Developing Inhouse ML tool: Internal Presentation at Kakao, Big Tech in korea

I have worked on various ML Vision-related projects while working at companies such as Mealligram and Jeongyookgak. In particular, Mealligram, as a healthcare app, offered many opportunities to leverage ML for different features. Examples include A/B testing and onboarding user analysis. During an internal pivot at Mealligram, we explored multiple ideas, and one of them was adding a new feature related to exercise. We decided to implement this feature using a YOLO-based detection model for Vision ML in the app.

Later, I moved to Kakao Healthcare, where I focused on various healthcare-related tasks. At that time, OpenAI’s Text Embedding was gaining popularity, and I came across a technique that used it to recommend various articles. Inspired by this, I decided to build a similar system using CNN and Text Embedding to recommend articles.
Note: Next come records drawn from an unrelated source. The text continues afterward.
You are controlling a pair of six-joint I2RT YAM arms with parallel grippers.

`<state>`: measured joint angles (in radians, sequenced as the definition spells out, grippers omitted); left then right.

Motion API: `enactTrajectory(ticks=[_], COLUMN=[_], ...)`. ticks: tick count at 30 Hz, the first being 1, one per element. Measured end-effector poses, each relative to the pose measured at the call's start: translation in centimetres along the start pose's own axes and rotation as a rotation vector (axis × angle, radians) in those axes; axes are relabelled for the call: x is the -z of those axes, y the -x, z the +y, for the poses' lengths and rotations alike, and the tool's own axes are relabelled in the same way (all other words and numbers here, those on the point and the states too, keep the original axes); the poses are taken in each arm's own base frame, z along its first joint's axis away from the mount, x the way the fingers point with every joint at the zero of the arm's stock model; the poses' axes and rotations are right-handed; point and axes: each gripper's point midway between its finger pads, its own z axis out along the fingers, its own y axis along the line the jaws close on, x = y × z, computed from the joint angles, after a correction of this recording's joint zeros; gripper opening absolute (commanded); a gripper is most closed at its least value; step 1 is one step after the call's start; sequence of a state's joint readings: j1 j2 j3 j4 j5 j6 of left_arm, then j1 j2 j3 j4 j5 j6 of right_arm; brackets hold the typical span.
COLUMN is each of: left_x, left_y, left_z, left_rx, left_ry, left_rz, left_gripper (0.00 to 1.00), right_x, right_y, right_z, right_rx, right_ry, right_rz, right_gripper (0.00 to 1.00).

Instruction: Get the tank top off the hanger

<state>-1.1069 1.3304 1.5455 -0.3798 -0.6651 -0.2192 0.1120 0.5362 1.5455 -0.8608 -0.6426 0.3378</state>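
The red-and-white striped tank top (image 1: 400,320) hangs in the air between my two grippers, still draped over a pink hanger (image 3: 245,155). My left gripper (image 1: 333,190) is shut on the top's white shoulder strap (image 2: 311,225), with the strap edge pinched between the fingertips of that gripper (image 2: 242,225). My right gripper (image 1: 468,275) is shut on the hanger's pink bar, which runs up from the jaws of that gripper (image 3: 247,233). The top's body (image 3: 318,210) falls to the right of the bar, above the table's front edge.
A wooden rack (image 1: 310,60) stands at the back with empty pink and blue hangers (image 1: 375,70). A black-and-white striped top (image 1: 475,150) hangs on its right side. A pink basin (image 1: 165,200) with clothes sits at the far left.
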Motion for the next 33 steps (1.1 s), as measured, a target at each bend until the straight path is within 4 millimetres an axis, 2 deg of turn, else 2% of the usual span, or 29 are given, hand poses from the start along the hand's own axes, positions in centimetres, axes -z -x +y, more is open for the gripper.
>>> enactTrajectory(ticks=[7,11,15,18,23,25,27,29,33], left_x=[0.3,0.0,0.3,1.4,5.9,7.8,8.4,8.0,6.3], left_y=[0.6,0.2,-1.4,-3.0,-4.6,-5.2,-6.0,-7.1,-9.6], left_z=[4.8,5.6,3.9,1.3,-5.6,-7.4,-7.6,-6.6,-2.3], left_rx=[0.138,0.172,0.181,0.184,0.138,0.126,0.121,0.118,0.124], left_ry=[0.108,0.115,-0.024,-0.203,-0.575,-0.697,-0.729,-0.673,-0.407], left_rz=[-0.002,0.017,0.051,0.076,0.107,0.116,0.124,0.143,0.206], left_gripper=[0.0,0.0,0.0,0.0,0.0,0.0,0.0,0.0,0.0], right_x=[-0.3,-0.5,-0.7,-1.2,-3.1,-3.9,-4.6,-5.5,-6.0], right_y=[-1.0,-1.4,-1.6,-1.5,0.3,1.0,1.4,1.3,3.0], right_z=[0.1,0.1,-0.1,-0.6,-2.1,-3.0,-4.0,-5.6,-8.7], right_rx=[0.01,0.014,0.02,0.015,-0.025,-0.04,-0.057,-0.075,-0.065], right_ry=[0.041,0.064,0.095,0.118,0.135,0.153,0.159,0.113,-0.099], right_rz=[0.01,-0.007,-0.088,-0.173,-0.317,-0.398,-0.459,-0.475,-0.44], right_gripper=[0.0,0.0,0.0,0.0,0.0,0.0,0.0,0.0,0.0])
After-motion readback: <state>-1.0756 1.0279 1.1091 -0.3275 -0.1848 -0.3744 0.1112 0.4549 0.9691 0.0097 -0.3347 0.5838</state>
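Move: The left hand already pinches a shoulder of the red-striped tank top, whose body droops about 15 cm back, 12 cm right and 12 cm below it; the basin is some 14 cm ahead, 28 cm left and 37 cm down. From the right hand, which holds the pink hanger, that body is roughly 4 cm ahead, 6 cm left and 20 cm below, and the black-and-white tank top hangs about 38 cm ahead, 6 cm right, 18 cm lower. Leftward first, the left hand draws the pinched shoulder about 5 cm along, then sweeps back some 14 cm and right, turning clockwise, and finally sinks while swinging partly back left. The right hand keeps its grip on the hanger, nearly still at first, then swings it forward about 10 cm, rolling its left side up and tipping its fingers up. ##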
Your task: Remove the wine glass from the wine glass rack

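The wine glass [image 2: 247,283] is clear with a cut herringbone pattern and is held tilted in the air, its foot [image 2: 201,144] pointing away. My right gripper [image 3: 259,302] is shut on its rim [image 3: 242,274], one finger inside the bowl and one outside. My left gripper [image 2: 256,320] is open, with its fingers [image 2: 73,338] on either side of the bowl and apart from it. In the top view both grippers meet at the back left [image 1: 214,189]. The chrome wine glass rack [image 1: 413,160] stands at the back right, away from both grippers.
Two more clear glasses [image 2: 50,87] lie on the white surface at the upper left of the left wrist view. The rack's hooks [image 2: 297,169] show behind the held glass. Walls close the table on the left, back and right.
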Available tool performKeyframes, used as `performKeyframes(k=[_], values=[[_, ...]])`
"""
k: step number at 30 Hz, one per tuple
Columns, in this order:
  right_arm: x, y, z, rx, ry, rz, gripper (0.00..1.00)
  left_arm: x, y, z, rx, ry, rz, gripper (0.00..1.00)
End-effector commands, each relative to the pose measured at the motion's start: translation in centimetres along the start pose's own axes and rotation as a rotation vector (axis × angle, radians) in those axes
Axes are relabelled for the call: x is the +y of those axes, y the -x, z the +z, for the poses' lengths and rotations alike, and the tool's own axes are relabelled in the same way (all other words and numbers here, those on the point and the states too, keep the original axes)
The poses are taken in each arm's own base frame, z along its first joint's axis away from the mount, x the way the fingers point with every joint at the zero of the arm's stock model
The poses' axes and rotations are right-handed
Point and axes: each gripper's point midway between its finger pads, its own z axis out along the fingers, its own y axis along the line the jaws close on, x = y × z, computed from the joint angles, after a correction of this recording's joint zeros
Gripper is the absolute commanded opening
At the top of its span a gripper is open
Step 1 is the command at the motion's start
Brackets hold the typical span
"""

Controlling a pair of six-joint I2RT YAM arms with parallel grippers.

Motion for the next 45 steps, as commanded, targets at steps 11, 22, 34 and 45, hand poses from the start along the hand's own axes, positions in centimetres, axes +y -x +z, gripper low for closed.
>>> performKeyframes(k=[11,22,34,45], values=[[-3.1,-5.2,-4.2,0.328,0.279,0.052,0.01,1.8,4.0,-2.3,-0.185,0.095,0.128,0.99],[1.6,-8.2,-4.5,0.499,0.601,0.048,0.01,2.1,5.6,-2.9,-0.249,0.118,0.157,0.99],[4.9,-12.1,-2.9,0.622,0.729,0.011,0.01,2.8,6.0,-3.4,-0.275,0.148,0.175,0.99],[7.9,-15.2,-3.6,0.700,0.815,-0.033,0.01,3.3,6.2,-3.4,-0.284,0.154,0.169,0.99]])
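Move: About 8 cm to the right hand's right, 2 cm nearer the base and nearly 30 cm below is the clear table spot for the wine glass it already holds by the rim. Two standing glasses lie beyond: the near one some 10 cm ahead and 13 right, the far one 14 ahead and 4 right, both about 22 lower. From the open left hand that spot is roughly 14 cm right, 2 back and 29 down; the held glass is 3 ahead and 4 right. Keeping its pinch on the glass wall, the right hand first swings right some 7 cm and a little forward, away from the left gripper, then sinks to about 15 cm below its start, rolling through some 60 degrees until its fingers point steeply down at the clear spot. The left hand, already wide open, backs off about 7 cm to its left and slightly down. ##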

Building an Industry News Notification Bot

I wanted to create a notification bot that would recommend industry news. However, instead of relying on external tools, I built it myself. Within Kakao, we used an internal messenger tool called Agit, developed by Kakao Enterprise. I created a notification bot within my personal channel on Agit.

The main reason I built it myself was cost efficiency. While OpenAI’s API fees were relatively cheap, frequent usage could quickly add up. Given the level of performance I needed, it was more practical to develop an in-house solution rather than relying on expensive external APIs.

The Role of Web Crawling

The core component of my ML application was web crawling. The goal was to regularly scrape new articles and determine whether they were relevant industry news. Additionally, translation was necessary for certain articles. To achieve this, I had to set up scheduled crawlers to gather news from selected websites. The system then needed to decide whether an article was relevant.

To improve accuracy, I built a dataset by crawling existing news articles and labeling the data. This labeled data was then used to train a model, which was later applied to the system.

EOD

Although the model was relatively simple, it gained significant interest from colleagues. Eventually, I had the opportunity to give a presentation on this work at Kakao, one of Korea’s leading big tech companies. It was a fun and valuable experience.